> _Your objective_
Using the records below, find how many lines hold the word "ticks" and reply with only that number.

> _Records for the exercise_

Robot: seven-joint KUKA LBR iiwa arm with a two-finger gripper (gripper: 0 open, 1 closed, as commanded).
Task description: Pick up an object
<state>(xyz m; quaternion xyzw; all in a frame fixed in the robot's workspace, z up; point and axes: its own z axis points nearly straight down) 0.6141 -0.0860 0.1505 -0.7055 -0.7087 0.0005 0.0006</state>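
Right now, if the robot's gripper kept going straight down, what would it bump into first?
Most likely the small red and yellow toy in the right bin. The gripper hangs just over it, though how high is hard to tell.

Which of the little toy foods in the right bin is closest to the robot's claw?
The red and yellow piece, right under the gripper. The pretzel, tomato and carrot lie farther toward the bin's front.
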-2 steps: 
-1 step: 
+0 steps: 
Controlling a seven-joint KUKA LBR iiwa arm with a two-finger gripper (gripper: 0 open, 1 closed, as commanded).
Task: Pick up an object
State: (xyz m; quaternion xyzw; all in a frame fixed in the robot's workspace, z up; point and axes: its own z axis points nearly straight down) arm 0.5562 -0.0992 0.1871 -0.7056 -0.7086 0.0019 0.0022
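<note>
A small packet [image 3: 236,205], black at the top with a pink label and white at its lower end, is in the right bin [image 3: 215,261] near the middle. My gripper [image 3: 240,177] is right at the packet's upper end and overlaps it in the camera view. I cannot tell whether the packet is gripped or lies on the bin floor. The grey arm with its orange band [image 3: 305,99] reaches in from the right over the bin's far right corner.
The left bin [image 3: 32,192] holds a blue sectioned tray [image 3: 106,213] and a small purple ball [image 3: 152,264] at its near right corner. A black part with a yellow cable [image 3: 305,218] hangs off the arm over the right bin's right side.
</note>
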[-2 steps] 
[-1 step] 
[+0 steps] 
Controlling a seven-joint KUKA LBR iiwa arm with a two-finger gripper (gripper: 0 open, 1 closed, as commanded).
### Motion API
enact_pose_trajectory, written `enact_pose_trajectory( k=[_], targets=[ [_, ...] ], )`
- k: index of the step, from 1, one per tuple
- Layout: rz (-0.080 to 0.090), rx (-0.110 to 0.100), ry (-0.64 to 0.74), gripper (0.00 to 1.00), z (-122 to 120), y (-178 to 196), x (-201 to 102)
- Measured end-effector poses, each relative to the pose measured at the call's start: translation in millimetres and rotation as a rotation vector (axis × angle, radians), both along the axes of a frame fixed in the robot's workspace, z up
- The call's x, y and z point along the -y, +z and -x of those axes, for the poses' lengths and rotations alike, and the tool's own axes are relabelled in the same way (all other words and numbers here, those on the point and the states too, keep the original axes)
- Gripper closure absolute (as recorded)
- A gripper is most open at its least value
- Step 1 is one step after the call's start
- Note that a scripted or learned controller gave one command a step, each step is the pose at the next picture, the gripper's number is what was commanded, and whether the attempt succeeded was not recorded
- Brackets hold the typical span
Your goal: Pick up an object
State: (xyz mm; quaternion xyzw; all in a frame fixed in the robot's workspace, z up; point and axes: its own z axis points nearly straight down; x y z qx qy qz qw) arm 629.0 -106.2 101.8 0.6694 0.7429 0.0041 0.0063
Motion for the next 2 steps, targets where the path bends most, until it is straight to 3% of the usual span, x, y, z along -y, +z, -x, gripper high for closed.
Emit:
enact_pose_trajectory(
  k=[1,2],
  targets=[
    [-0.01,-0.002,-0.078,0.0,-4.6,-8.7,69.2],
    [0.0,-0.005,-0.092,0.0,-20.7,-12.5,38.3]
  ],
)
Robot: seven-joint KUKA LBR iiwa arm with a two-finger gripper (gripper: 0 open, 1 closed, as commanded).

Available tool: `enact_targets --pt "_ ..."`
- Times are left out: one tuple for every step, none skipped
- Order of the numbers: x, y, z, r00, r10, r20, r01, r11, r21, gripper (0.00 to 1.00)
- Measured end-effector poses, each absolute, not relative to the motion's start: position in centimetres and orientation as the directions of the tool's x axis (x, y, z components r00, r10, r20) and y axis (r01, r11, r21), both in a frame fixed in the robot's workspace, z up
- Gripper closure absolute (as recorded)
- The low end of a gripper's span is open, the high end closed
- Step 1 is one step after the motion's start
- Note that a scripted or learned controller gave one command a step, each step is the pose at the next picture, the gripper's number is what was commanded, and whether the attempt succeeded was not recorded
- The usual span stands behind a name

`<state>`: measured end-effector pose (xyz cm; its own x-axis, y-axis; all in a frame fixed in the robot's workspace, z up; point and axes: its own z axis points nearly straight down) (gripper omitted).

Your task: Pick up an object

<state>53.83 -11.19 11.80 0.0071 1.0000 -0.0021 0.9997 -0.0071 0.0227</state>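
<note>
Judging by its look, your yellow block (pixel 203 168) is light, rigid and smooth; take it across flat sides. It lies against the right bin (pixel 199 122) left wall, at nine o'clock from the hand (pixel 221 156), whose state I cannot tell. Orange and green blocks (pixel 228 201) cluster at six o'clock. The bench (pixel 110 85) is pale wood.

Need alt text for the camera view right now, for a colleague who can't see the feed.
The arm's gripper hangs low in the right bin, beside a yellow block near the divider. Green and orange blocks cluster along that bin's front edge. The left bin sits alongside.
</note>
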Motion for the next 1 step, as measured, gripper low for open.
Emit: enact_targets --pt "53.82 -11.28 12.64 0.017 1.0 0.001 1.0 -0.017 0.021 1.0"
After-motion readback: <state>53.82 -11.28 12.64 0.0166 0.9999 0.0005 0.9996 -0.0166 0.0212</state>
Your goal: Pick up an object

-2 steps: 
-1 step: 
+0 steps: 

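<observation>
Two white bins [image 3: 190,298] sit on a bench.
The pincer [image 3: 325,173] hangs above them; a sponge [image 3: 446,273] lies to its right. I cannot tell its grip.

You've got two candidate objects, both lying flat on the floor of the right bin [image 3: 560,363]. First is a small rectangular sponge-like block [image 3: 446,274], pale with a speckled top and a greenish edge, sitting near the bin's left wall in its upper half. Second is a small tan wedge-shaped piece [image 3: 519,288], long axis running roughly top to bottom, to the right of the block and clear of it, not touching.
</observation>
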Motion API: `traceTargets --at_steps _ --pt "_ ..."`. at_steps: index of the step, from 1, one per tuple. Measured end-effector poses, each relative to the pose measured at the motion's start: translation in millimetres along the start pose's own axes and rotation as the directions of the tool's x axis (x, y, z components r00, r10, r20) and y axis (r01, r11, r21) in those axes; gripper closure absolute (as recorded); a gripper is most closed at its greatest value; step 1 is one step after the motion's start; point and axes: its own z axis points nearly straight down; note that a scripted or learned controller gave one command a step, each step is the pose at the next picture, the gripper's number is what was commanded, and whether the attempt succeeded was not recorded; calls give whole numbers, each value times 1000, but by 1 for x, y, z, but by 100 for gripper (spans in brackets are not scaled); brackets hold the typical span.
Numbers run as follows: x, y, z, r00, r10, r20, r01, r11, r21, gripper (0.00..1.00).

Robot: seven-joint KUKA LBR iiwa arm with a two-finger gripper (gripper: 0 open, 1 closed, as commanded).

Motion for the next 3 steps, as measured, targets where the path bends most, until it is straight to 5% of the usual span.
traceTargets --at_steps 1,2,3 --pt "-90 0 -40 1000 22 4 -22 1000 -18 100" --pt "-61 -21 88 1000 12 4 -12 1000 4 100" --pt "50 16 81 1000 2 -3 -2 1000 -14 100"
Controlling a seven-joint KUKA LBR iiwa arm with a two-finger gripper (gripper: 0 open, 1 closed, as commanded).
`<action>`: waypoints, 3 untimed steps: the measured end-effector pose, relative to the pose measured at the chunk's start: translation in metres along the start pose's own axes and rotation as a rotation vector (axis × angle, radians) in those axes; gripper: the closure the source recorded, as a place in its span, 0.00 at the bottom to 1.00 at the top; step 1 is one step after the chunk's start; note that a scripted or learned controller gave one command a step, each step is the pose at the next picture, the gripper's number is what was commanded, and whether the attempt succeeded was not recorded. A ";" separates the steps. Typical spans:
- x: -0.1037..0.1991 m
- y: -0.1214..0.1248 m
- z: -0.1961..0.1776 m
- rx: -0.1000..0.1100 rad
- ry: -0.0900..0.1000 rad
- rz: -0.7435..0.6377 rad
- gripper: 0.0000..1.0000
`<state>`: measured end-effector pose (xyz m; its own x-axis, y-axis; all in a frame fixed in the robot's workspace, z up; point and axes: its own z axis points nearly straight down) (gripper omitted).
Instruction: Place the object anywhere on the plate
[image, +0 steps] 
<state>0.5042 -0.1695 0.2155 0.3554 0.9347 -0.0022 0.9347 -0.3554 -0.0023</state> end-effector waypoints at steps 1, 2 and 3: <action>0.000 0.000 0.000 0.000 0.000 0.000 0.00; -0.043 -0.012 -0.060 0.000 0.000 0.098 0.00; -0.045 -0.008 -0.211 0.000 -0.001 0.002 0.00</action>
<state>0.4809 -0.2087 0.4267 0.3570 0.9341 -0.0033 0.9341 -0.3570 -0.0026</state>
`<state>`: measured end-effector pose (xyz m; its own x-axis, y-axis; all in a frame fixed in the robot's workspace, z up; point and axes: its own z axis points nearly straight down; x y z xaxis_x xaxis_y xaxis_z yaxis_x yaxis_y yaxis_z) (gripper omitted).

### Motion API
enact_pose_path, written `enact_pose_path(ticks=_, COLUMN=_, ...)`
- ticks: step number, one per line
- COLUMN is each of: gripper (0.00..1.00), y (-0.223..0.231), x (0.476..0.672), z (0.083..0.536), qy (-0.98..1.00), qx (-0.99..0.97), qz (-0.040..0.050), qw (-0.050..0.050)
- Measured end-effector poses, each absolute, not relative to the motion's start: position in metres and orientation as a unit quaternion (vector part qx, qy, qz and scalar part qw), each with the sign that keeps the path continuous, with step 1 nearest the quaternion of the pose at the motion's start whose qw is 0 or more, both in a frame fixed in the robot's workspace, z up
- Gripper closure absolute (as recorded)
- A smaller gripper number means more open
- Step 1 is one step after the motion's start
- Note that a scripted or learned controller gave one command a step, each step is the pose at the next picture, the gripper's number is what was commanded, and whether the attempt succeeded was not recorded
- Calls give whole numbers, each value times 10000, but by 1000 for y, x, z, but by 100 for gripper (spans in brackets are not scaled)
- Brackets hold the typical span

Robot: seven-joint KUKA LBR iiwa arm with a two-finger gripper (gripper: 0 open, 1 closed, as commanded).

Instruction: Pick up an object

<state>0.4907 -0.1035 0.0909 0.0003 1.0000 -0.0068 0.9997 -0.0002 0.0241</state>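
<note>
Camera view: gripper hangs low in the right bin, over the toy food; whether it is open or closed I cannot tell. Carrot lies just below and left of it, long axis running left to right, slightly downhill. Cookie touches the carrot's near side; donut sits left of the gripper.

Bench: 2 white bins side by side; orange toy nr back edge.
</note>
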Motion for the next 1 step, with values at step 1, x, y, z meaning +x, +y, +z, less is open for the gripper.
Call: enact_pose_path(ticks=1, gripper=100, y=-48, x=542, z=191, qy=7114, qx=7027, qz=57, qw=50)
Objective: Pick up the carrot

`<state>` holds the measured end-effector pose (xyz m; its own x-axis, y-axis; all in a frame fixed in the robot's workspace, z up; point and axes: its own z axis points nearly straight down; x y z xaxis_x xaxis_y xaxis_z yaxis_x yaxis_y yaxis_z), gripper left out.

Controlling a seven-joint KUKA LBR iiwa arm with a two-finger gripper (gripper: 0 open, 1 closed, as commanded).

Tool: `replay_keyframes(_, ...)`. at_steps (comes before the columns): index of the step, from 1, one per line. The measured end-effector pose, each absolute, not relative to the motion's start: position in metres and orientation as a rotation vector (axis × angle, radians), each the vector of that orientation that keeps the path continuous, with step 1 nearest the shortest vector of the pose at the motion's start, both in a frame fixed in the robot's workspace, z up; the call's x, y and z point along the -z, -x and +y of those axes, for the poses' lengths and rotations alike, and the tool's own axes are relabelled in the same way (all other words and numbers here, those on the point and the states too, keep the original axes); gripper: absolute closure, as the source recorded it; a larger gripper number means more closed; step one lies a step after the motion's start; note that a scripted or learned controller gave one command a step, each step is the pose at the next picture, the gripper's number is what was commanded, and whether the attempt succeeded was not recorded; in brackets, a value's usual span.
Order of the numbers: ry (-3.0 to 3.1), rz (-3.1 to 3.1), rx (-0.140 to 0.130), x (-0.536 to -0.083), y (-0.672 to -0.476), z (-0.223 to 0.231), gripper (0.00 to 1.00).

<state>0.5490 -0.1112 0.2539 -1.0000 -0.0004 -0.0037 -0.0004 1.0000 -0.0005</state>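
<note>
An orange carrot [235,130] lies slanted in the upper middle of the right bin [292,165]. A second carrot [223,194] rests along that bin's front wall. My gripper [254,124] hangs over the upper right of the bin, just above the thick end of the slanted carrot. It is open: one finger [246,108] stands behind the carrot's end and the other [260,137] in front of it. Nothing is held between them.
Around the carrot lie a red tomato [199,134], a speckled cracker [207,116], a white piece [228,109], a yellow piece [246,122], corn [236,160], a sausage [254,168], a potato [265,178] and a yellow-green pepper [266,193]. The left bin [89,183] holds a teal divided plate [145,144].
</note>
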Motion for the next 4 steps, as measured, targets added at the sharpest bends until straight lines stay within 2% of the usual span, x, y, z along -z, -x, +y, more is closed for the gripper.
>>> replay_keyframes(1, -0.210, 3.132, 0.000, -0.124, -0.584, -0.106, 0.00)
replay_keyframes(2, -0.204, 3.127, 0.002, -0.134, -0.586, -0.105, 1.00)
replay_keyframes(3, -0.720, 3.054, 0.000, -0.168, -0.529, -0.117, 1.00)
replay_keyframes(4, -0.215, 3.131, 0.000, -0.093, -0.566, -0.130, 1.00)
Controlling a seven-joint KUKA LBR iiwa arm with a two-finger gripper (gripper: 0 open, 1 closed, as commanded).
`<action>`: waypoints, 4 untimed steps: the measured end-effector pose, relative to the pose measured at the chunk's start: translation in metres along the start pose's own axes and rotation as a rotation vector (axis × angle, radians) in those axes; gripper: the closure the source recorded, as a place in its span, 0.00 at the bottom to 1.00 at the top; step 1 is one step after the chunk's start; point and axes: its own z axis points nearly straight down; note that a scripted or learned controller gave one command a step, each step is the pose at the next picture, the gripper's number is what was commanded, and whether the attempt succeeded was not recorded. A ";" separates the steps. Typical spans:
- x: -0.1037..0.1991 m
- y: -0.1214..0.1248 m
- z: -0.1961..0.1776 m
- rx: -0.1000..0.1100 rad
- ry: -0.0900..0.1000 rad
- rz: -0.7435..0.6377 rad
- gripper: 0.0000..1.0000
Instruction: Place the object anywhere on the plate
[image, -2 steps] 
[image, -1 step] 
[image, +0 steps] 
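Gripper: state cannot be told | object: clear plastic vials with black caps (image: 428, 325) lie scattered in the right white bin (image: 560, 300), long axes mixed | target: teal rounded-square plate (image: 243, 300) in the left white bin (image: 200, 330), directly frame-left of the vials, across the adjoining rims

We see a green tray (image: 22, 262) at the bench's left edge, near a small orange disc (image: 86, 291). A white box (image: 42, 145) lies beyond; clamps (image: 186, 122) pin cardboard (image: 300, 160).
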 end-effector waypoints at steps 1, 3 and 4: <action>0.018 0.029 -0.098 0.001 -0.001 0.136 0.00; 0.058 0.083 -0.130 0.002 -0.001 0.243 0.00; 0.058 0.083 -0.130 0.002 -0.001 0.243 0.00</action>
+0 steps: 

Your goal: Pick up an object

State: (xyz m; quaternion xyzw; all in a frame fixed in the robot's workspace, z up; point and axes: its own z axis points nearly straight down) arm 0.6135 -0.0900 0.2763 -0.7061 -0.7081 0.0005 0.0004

> _Exercise answer_
3